Although Trump’s second travel ban against what is now six majority-Muslim countries has already been stayed by at least two federal judges, a debate over our “porous border” in the light of American crackdowns and deportations is inevitable. It’d be smart to do some thinking ahead of time about how much we’re willing to give up for pre-clearance and other measures that keep borders friendly and trade flowing. Bill C-23, for example, which would give U.S. border guards more power to interrogate Canadians on our soil, is looking a lot less appealing now than during its first reading, given that America’s Department of Homeland Security is now openly hostile to both foreigners and those who seem like they might have foreign-ish values—like Muhammad Ali Jr., the son of an American icon, or a group of volunteer relief-workers from a Hamilton church.

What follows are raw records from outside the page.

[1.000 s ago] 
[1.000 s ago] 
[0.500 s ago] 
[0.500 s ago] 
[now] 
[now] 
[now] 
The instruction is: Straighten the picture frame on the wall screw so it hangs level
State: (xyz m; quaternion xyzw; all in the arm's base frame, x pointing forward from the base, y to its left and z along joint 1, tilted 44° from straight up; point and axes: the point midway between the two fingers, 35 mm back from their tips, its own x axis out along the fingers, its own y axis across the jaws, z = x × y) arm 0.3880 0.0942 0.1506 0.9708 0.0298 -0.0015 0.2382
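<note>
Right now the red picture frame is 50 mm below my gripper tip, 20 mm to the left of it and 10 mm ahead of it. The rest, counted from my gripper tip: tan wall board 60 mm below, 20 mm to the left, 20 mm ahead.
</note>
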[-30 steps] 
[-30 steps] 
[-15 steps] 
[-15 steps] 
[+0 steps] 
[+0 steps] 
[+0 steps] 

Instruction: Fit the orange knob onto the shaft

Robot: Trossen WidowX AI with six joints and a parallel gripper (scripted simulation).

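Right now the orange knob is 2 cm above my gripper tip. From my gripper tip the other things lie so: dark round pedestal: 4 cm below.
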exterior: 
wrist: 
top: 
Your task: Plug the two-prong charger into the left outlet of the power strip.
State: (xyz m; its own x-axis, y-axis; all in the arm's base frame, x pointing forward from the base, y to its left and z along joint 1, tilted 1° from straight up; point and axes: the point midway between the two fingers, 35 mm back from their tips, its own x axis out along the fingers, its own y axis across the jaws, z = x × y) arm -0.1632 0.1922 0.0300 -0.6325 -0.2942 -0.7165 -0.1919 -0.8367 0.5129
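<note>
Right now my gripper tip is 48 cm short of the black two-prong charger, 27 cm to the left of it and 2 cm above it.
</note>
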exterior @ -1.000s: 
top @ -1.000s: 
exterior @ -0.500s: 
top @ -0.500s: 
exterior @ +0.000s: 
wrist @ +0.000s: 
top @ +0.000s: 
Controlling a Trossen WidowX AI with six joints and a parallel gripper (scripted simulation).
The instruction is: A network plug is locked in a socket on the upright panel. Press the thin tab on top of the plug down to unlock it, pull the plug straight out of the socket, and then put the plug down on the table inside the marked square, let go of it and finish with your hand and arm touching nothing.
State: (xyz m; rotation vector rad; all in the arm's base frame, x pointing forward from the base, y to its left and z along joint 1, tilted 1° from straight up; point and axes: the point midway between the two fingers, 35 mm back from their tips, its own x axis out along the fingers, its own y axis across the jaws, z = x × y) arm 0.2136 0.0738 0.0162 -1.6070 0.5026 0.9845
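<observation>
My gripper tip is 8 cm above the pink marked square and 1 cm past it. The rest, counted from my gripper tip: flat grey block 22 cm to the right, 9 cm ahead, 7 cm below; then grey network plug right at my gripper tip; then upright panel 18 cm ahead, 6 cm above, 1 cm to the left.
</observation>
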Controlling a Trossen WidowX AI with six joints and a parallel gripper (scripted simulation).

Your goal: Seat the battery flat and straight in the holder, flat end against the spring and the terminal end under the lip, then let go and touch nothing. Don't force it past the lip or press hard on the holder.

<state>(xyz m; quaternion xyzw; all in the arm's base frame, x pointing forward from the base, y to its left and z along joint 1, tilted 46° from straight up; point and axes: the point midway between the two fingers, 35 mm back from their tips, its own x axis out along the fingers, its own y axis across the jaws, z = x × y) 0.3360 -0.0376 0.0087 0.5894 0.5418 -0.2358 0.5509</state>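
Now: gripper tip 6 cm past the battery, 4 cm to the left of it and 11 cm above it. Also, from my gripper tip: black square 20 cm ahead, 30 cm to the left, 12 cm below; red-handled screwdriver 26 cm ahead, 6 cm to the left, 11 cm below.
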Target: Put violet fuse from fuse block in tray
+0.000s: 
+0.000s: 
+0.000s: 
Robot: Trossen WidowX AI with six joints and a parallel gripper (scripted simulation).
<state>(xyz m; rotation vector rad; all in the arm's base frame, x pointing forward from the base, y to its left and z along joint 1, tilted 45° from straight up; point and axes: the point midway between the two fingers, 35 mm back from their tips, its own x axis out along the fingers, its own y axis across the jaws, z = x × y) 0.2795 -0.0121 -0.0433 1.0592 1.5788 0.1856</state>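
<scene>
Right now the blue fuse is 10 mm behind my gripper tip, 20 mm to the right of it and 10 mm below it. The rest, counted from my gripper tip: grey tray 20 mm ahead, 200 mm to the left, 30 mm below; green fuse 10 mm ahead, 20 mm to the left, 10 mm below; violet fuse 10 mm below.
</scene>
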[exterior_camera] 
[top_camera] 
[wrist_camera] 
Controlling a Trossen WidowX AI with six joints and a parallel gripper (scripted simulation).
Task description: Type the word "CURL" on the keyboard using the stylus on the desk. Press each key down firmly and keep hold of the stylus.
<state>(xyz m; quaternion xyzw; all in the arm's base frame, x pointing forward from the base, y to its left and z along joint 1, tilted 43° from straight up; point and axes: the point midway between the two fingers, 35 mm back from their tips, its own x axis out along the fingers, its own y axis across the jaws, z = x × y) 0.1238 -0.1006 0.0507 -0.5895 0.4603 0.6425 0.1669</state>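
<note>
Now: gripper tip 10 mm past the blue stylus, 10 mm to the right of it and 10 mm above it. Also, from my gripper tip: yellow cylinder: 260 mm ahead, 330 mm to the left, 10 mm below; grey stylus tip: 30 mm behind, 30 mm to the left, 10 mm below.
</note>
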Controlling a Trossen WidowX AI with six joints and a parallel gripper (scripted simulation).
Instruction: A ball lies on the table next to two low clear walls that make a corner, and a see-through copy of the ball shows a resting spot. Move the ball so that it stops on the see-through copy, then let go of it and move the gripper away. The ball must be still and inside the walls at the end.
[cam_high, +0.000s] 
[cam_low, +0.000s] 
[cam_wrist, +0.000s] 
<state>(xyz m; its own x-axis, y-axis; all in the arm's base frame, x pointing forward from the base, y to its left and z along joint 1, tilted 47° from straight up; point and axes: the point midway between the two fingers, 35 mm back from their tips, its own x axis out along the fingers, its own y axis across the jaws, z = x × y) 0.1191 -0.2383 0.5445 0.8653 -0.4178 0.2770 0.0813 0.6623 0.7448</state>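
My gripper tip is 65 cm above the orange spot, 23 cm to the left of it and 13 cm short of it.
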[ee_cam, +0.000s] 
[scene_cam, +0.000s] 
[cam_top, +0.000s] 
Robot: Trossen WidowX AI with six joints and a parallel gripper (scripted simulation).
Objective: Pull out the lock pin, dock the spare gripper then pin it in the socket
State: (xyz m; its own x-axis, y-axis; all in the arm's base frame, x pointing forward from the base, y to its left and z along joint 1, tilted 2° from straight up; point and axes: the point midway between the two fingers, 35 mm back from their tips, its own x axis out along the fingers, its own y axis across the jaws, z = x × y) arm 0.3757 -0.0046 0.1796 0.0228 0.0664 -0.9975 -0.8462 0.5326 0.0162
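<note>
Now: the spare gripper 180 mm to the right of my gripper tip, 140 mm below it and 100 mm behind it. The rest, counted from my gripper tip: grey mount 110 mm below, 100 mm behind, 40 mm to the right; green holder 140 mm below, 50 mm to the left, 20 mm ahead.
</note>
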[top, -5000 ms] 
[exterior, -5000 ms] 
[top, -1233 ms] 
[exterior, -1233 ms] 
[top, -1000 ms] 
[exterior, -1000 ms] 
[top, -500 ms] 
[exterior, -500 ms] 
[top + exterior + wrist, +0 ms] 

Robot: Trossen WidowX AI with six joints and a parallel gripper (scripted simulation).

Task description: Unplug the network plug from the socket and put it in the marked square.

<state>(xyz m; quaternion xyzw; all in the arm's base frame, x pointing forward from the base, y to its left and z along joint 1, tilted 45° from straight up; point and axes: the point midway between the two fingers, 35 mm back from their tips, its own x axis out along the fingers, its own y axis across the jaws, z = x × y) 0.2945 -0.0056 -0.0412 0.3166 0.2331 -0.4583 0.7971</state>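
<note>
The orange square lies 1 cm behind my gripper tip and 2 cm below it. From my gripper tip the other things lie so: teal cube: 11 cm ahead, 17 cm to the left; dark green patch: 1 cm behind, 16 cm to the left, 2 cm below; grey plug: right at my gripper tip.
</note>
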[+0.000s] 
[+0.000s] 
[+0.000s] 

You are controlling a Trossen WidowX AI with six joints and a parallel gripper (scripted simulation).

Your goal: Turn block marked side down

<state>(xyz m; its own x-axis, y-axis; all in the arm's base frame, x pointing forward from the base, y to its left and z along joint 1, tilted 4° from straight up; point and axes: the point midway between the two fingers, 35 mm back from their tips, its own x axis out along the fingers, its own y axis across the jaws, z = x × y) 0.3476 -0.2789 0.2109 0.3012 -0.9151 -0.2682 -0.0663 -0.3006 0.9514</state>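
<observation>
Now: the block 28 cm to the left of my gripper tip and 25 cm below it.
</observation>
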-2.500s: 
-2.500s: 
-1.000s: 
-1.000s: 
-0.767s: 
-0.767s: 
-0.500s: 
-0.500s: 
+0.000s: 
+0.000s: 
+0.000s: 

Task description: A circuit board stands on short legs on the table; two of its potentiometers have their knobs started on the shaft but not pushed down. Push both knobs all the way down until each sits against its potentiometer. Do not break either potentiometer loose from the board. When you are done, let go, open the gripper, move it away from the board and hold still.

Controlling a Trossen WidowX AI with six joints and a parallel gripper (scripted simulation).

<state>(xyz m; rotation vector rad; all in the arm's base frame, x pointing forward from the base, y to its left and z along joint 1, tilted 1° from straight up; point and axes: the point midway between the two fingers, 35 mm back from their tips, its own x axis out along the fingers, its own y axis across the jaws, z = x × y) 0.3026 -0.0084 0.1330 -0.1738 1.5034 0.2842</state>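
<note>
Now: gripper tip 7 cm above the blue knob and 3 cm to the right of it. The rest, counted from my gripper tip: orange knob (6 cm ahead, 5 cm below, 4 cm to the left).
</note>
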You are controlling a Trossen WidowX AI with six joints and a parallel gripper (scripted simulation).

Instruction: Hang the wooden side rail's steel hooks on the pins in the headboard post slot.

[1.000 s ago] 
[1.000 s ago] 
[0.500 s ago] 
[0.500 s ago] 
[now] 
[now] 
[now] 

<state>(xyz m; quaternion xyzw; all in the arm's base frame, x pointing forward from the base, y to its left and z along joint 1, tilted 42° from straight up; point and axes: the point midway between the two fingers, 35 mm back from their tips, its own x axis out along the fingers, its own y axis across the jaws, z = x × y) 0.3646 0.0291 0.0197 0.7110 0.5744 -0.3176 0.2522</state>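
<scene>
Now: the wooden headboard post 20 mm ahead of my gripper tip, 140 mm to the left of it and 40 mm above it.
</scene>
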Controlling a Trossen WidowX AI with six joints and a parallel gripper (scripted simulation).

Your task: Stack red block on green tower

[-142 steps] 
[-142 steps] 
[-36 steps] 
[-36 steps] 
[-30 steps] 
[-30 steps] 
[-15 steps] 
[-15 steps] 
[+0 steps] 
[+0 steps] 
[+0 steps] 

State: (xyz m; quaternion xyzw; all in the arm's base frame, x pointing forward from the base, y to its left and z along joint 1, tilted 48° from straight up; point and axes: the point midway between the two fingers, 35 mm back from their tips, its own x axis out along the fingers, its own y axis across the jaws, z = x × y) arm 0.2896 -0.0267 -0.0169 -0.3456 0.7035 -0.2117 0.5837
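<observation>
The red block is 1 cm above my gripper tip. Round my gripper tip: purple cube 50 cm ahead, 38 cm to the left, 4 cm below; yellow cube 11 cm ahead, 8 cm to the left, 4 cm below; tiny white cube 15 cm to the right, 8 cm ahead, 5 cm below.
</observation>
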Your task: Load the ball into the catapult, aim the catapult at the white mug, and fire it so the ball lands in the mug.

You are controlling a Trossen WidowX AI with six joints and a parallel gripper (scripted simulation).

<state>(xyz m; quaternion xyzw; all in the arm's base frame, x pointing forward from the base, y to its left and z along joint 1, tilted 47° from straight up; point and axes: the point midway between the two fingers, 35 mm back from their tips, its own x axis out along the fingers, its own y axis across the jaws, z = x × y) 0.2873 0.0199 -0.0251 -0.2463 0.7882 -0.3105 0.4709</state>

Hindsight, as they say, is 20/20. “Yellow peril” appears absurd to a modern reader, and turning our back on our global obligations for the sake of U.S. trade relations—it seems clear in the light of the present—was an obvious error and egregious abuse of human rights. But these days, we are having something of a Chamberlain moment: in the choice between a free-and-easy border and our obligations to refugees and Latin trade partners, it’s time to choose the latter.

Intolerance and discrimination aren’t cross-border imports. But willingly opening our borders to white nationalism would put us on the wrong side of history—again.